Below is a block of entries; repeat exactly the lines starting at the line that contains "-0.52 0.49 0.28" and ending at the line that contains "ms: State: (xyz", both included.

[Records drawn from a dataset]
+ + + + + + +

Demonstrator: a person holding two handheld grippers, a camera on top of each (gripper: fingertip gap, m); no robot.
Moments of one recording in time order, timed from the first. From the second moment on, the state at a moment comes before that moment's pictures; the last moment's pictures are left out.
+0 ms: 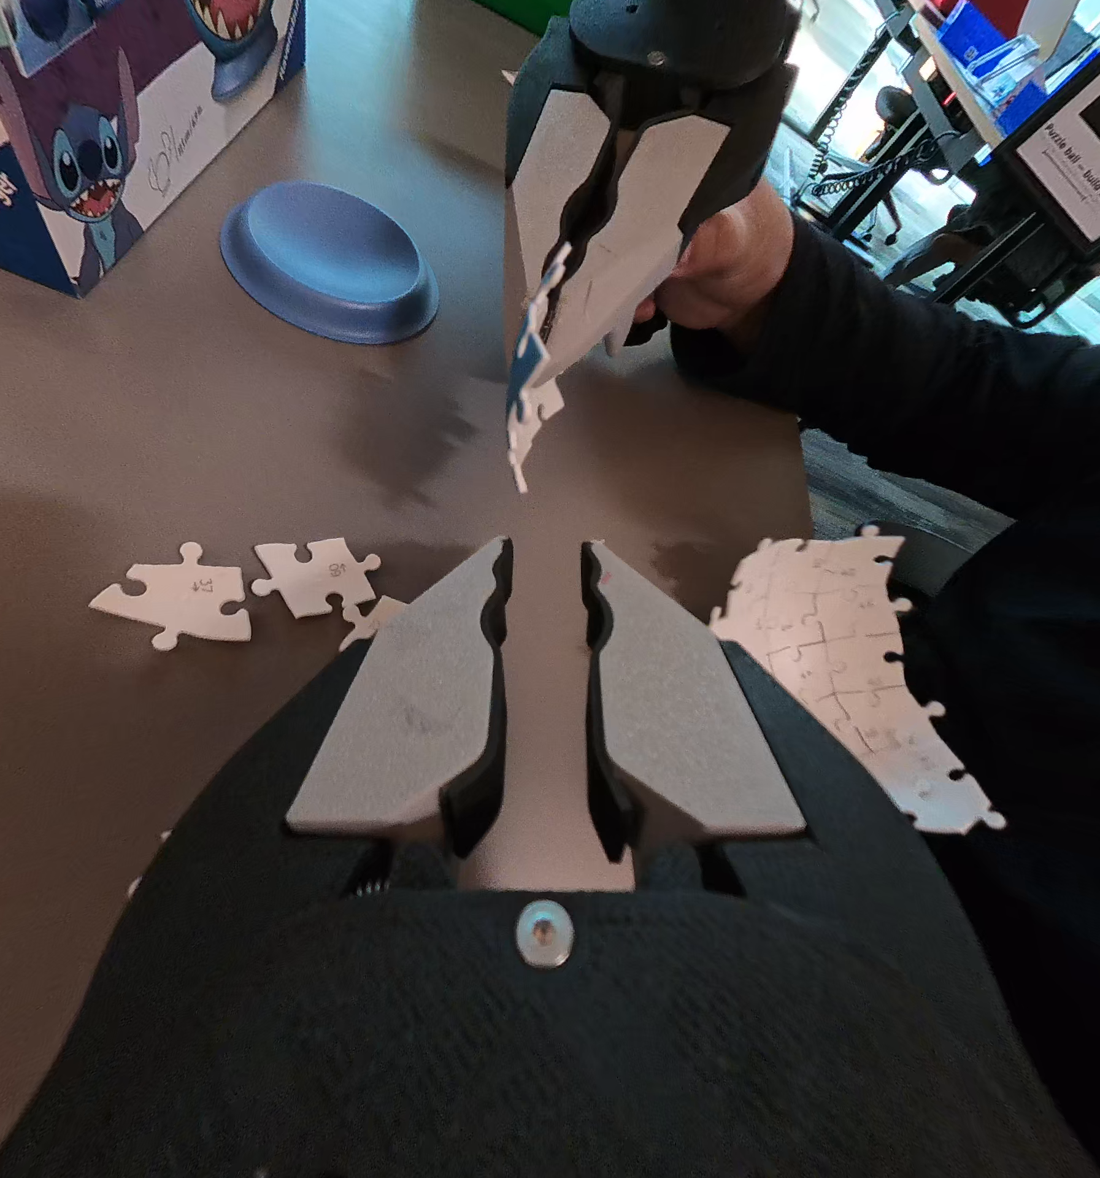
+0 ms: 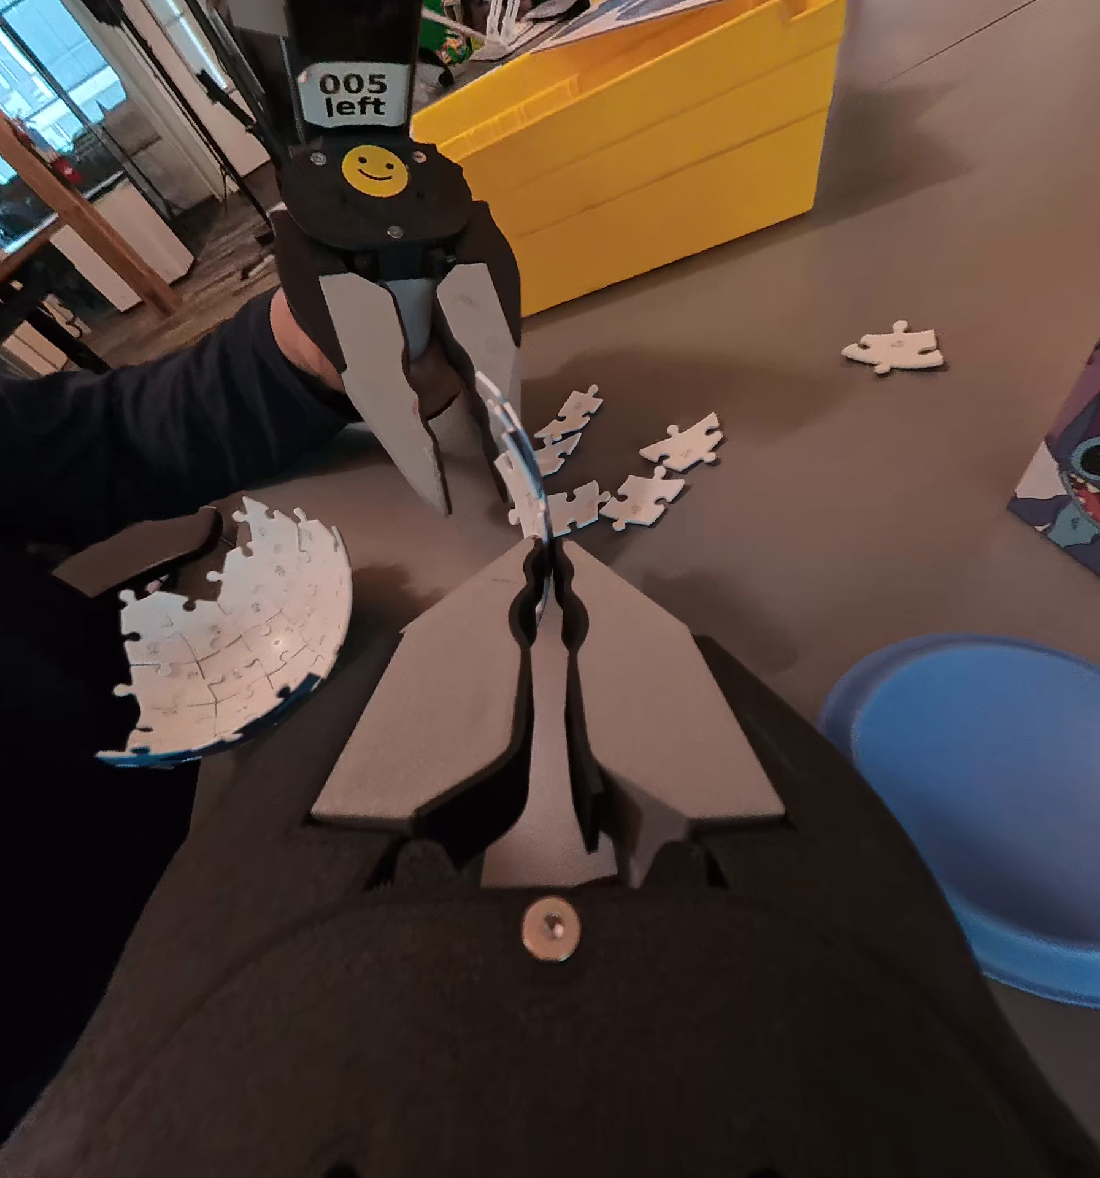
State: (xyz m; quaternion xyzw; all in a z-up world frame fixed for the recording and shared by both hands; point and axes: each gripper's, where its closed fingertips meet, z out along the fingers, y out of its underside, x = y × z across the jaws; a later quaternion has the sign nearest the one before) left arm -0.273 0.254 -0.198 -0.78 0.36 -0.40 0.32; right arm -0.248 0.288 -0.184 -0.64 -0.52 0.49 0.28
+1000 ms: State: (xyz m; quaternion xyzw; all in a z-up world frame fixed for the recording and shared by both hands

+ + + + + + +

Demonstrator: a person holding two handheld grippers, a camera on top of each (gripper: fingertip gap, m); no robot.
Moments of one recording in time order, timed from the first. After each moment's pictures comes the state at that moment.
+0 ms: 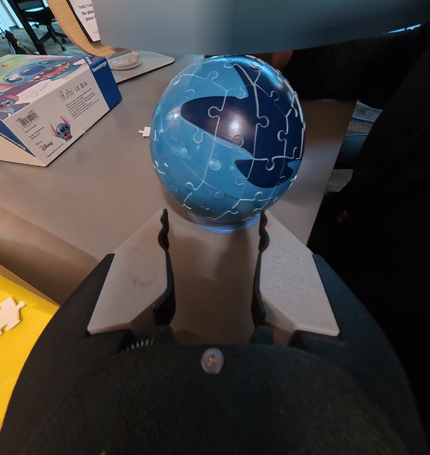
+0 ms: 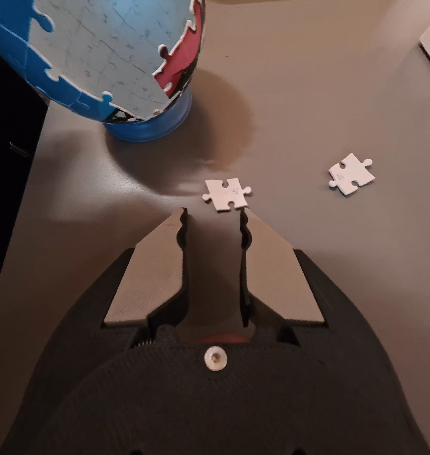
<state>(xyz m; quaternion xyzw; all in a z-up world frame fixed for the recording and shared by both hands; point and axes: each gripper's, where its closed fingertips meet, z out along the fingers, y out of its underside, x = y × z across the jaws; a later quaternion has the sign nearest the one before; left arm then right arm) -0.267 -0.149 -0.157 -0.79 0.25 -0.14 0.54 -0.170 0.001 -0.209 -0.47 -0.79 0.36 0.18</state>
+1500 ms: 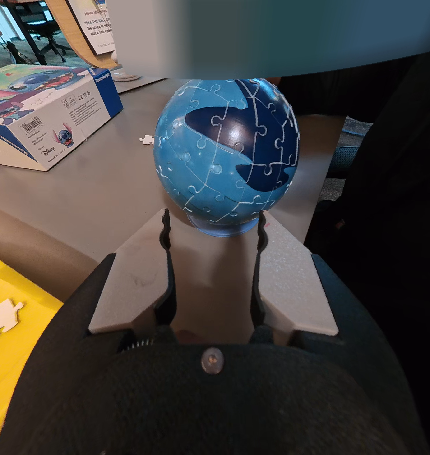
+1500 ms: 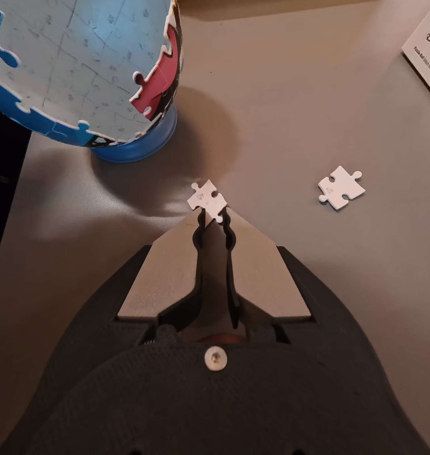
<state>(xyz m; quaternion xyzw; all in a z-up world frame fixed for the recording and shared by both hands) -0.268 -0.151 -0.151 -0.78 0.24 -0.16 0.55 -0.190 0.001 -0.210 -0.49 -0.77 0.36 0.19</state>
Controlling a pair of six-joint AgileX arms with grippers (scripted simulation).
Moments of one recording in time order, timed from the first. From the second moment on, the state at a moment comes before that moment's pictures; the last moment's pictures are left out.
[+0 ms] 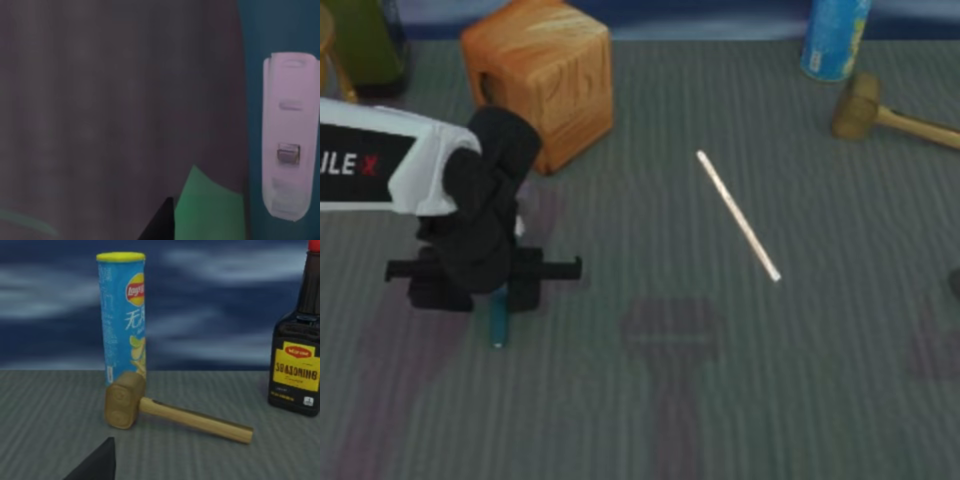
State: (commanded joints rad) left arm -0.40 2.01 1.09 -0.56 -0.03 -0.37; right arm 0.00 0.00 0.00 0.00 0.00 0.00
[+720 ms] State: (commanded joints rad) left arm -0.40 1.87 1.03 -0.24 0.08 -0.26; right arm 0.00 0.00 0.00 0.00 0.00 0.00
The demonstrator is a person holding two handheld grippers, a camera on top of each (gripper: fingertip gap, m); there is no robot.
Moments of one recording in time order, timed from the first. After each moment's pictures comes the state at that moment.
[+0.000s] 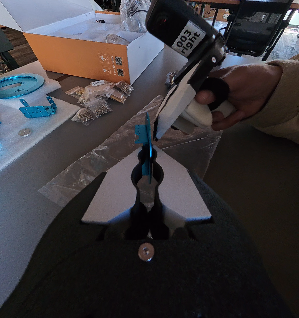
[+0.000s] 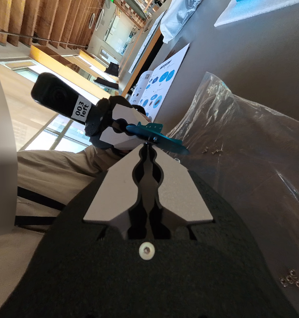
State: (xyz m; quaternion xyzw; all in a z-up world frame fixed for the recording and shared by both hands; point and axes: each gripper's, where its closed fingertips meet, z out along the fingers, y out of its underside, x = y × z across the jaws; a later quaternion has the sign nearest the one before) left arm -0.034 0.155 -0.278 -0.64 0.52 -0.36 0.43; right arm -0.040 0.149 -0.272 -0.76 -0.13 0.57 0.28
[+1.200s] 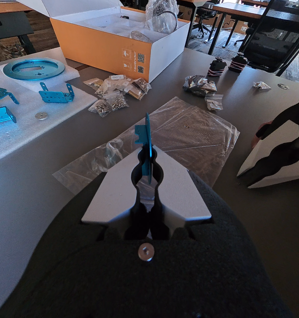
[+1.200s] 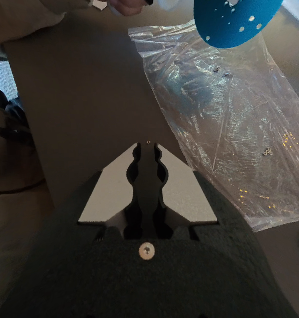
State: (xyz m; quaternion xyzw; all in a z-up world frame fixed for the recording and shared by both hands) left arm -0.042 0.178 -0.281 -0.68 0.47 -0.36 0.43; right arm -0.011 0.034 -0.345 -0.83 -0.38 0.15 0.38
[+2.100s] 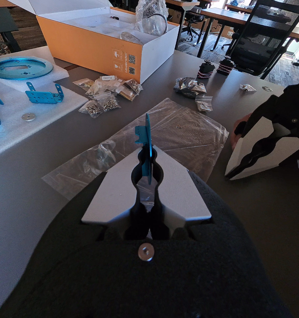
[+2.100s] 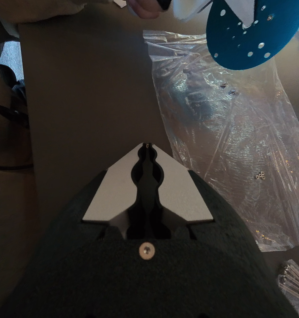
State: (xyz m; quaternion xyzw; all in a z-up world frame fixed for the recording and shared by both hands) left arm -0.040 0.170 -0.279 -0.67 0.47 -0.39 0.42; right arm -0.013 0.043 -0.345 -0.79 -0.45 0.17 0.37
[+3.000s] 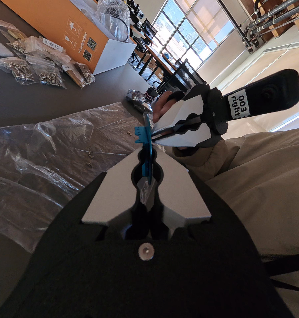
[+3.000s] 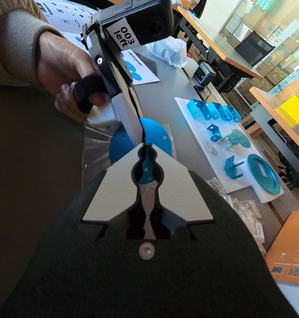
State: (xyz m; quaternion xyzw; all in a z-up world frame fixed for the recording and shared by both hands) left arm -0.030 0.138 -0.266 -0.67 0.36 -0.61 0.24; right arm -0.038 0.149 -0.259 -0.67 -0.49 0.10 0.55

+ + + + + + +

• **Task solution**
State: (xyz m; quaternion xyzw; all in a z-up world frame fixed for the recording and shared by both hands; point and axes: each gripper's, where its closed fingertips meet, z out along the fingers, y out of its underside, x = y × z across the jaws; a later quaternion has the sign nearest the one before) left arm -0.273 0.254 -0.198 -0.78 0.36 -0.40 0.32; right arm -0.248 0.288 -0.184 -0.64 -0.52 0.49 0.28
+1000 ms: State: (xyz m; quaternion xyzw; all in a z-up world frame fixed for the recording and shared by both hands

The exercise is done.